WHAT THE TASK ASKS> The listing below must be reproduced in full, exactly as written.

GIVEN INFORMATION>

──────────────────────────────

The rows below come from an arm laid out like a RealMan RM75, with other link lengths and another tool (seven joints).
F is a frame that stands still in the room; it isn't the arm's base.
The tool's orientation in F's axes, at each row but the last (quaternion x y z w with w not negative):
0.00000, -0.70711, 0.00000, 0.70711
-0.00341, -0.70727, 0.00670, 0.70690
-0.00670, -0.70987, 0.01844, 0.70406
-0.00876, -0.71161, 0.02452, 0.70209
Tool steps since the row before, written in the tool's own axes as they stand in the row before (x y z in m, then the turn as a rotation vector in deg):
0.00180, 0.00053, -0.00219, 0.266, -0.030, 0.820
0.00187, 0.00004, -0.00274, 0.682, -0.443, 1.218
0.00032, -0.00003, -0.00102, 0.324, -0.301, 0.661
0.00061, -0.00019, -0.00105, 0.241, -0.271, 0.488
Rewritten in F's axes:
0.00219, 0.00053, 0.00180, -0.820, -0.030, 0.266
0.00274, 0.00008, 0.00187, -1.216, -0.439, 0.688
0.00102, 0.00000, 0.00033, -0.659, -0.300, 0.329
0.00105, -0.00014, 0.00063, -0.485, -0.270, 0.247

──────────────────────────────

EXERCISE RESULT>
The rows below come from an arm laid out like a RealMan RM75, with other link lengths and another tool (seven joints).
F is a frame that stands still in the room; it isn't the arm's base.
The tool's orientation in F's axes, at each row but the last (quaternion x y z w with w not negative):
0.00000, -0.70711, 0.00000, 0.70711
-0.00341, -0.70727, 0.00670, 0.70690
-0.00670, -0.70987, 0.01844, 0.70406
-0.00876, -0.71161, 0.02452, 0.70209
Tool steps since the row before, written in the tool's own axes as they stand in the row before (x y z in m, then the turn as a rotation vector in deg):
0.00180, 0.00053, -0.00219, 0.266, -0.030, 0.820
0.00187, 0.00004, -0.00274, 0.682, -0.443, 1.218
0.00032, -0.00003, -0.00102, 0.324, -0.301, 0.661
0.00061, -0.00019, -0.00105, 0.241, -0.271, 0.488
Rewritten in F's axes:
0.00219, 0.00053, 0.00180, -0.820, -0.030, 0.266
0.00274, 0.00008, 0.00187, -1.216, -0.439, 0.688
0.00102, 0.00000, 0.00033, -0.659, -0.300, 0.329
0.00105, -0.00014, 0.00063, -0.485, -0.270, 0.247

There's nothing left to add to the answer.